Descriptive essay (Revised)

I’m not a female, but I dreamt of fish that night. How could a simple dream of fish falling from the sky affect the world that was about to collapse me spiritually and emotionally? The moment was one of such seriousness that it took minutes to tell me the news. I don’t know why I felt the need to brace myself, as if a pilot was about to land the plane of drought. My mother was sitting on her bed in her room; I was doing my homework when I heard my mother on the phone. At the time I did not care what and/or whom she was speaking to, up until I heard my cousins name called.

“OK Indigo, well, I . . .”

That was all I heard from my room before my mother shut her door. As I continued to do my homework, I thought of a couple times that Indigo and me had together. When we were kids playing “Def. jam fight for new york”, dressing up for Halloween and many more. Yet, I thought of what could be wrong to the point of my mother closing the door to block out the current conversation; I pondered this while finishing the last of my math questions. Then suddenly, I heard my mothers door creak open, not fully but wide enough to hear her mumble the words,

“Kaboni, Come here.”

I walked the 13 steps to my mother’s room, anxiously waiting for dreary news. As I stepped into her room, I noticed the smell of a recently lit Parliament cigarette, and the illusion of unhappiness.
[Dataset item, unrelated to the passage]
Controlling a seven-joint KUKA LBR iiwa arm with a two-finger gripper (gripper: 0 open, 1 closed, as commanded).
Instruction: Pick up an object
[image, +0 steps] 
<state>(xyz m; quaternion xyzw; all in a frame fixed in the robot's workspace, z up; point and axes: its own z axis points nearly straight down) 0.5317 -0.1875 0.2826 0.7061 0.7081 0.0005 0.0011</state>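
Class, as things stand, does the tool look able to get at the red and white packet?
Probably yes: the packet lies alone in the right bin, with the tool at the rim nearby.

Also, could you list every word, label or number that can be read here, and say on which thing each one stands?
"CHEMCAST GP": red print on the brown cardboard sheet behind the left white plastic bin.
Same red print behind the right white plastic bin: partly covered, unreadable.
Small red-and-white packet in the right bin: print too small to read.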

As I walked in the room, my mother sat on the lower left corner of her queen-sized bed, Indian position, and phone still in her ear. My mother had her face in one hand and her phone held on her ear by the other. As she looked up, I noticed an eerie look on her figure. The look on her face was of pure distraught and disappointment. She began to say,

“Promise not to,”

That is when an alarm went off in my head and I began to get scared for myself as well. She continued

“You know Indigo is almost 18 right? So, her choices are her choices, do you know that She has to live with what happened right?”

“Yea,” I started “but what’s going on?”

You could tell by the popping of smaller veins in her forehead that she was attempting to tell me the unbearable. At this moment, I recalled from my mind that Indigo was the child that had been through so much and still wound up on top. The child, who was abused and attacked on a daily basis, at home and on the streets, was the one who survived and became top of her class, the one who rose above the rest, the one who survived.  My mother collected herself and began to finish what she tried to speak about seconds ago. She repeated,

“KaBoni. Lord. Ok are you ready,” she said with teary eyes. “Indigo had a miscarriage,”

I was speechless. There were no words that could form in my never-ending mind of wows and wonders.  As stood in awe, the scenery around me seemed to enclose on my mentally lifeless body as I grasp the seriousness of the situation.

“The baby just decided to come out and they left her at the hospital, she had to push the baby herself.”

“But she was only Four months!” I extorted.

“I know but the baby came early and they do not know why. It was just very bad timing.”

I searched my brain for any clue or figure of a miscarriage: TV, movies or anything to help clear the picture that was missing the artist. There was none. The room was a depiction of darkness that reflected on the evil spirits upon my family. It was when my mother told me next that I realized how real the world was. She stated,

“ She got to hold the baby for an hour and a half before she died . . .”

In that moment, I realized that my child hood was none. I realized that my cousin lost her child because of staff that didn’t want to do their job. I realized that the world is actually an evil place. But in that moment, I decided to myself not to be swallowed whole by the spirits of Satan or the lust of Lucifer. I wanted to be better than the people that killed my cousin-to-be. At that moment, I decided to be what I was meant to be: a leader.